Assignment:
Among the lines below, which ones contain the word "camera"? Copy every such line.
Input data Start Marker
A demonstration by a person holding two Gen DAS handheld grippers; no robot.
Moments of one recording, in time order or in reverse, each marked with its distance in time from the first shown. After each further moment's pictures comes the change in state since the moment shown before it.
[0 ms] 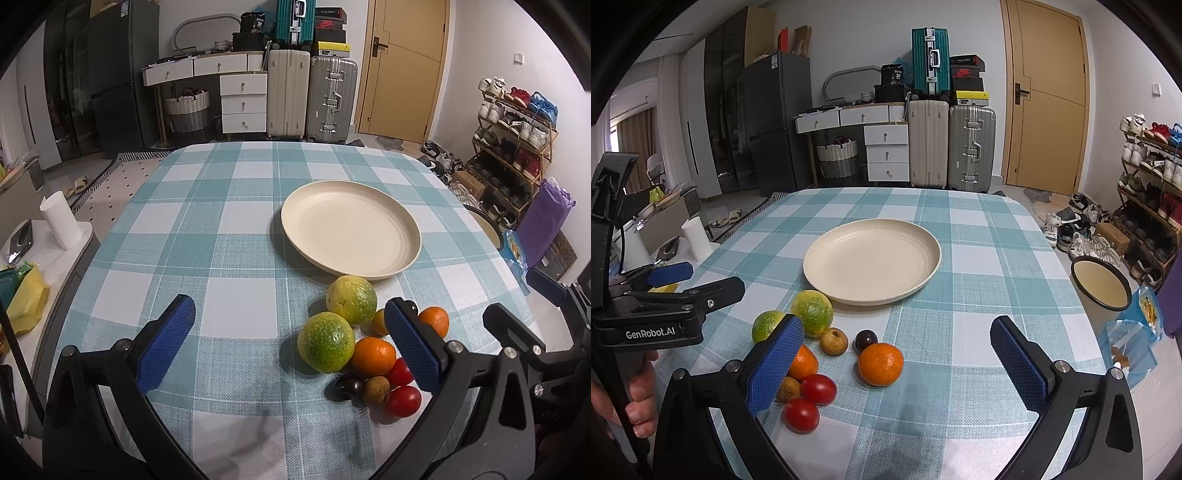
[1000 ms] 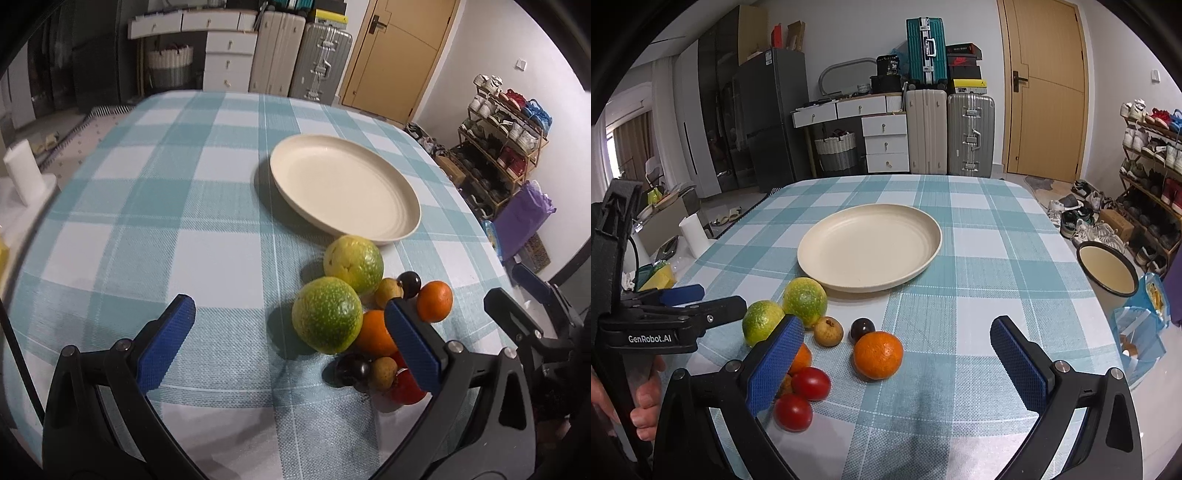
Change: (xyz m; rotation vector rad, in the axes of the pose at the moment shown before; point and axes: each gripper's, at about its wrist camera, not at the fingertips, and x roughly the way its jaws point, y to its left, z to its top) left arm 0.054 0.023 -0.018 -0.089 0.159 -0.156; right arm 0.020 -0.003 -0.009 0.031 0.038 0.014
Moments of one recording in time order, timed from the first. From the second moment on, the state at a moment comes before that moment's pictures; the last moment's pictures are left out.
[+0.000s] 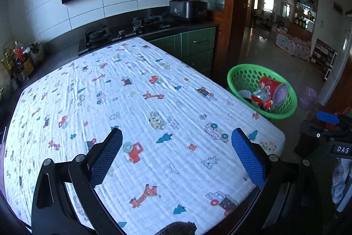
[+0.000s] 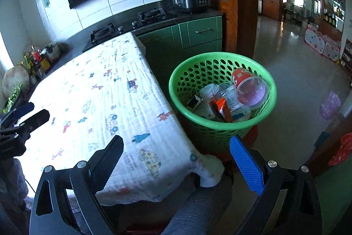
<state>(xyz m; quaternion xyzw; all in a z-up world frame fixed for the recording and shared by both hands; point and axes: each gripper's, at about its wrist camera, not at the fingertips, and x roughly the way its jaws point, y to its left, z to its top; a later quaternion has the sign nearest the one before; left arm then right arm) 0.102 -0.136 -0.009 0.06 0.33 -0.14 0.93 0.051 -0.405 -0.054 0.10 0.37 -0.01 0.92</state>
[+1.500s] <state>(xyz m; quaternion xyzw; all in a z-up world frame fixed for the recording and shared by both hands) 0.068 -0.106 -0.021 0.05 0.33 -0.11 0.94 0.013 -0.359 -0.051 0.07 0.36 0.01 0.93</state>
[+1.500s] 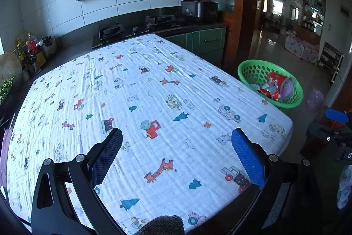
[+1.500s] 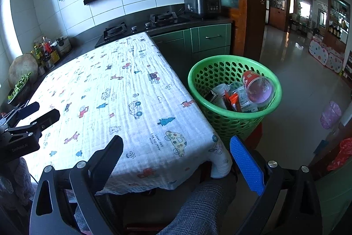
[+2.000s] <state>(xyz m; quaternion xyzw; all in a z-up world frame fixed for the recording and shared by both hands) 0.066 -0.110 -0.020 0.06 0.32 -0.10 0.94 0.016 -0.357 -0.053 0.07 0.36 0.02 0.93</state>
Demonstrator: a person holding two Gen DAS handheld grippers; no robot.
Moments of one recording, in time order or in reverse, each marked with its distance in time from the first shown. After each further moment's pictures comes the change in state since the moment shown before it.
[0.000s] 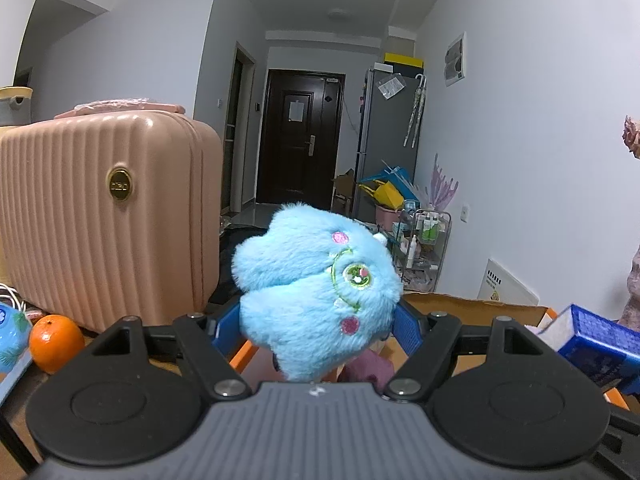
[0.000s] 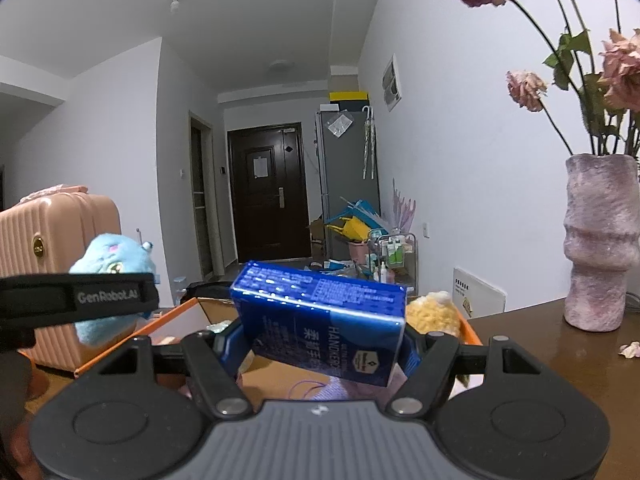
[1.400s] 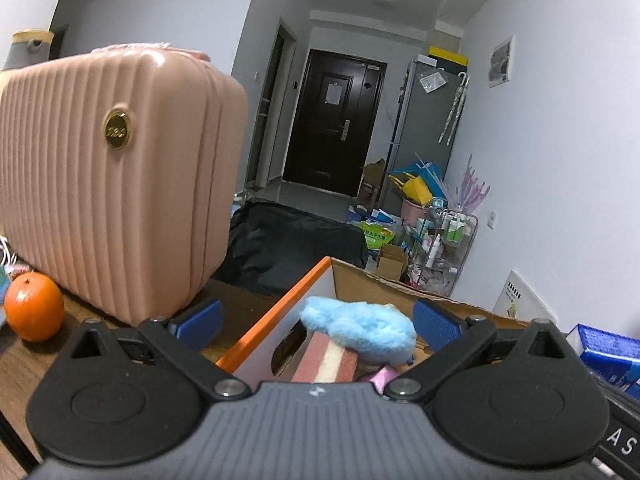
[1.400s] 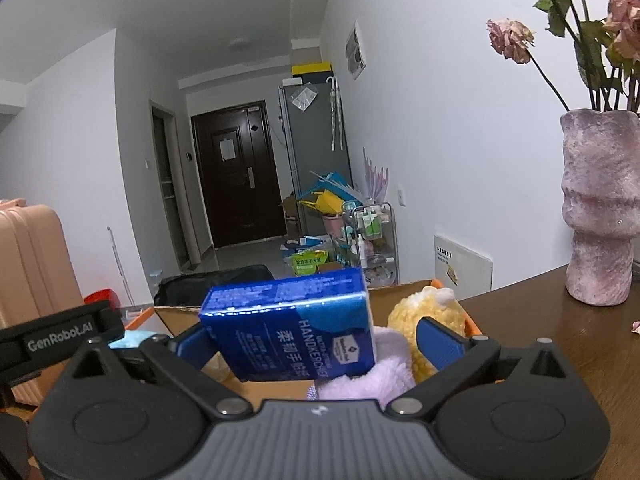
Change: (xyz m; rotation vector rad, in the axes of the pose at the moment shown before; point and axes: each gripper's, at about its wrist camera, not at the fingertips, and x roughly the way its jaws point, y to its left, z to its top) left arm 0.046 0.013 -0.001 -0.144 0.057 0.067; right arm 0.058 -0.013 0.010 0.100 0.084 -0.076
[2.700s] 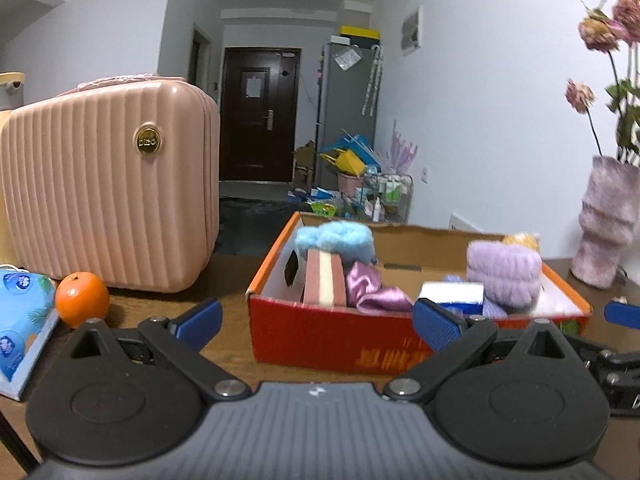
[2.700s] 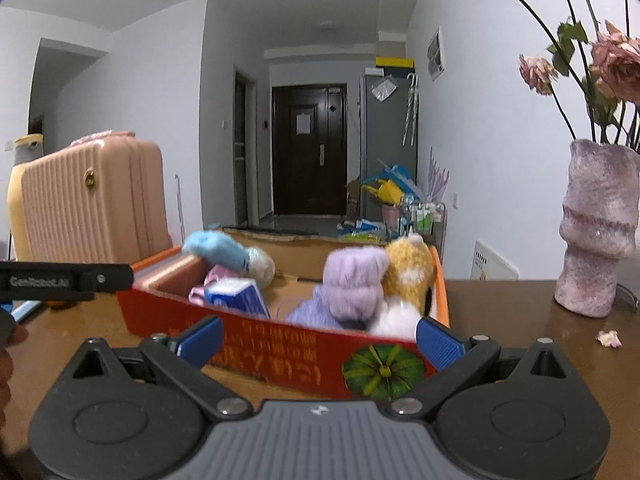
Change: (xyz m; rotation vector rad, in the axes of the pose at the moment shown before) left arm -0.110 0.043 -0.034 0.239 0.040 -0.190; right arm -0.113 -0.036 -0.035 -0.213 0.055 0.181
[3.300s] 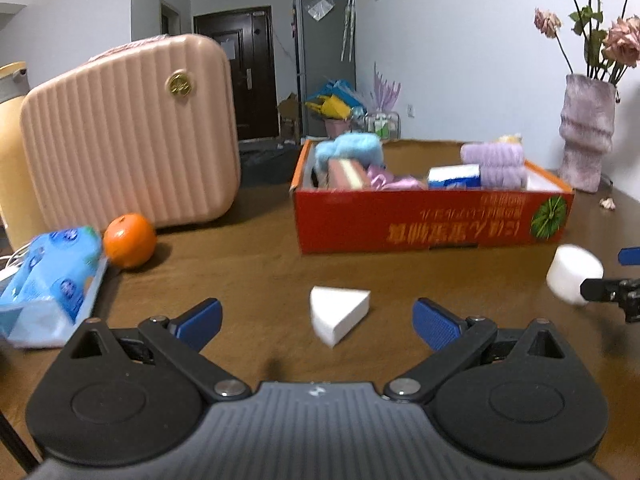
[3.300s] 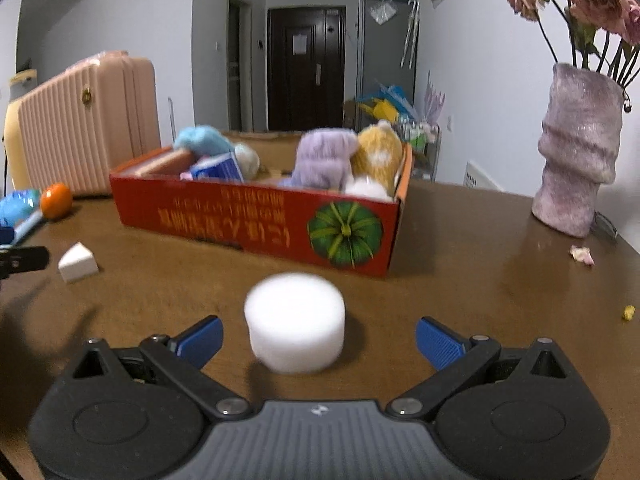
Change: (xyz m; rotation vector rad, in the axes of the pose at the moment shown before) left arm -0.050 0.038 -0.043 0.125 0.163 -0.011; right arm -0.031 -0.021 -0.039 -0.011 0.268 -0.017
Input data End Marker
Solution for this problem:
Change: (xyz m; rotation vector rad, in the axes of the pose at the moment shown before; point and axes: each gripper's, at about its wrist camera, not at the fingertips, and x roughly the way its jaws point, y to its left, z to its top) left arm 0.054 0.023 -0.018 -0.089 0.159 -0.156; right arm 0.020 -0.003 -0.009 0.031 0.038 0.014
<state>(xyz m; quaternion xyzw; all in a z-up world frame fixed for the recording and shared by both hands; point and axes: each gripper's, at about its wrist camera, not at the fingertips, and x roughly the way its jaws point, y to its left, z to its top; a later quaternion has the sign nearest the one before; left arm then right arm) 0.102 -0.136 -0.009 0.06 0.33 -0.14 0.93 0.051 -0.405 -0.054 0.10 0.37 -0.01 0.92</state>
Change: (xyz m; rotation vector rad, in the axes of the pose at the moment shown before; point and axes: each gripper's, at about its wrist camera, not at the fingertips, and x roughly the way its jaws point, y to its left, z to its top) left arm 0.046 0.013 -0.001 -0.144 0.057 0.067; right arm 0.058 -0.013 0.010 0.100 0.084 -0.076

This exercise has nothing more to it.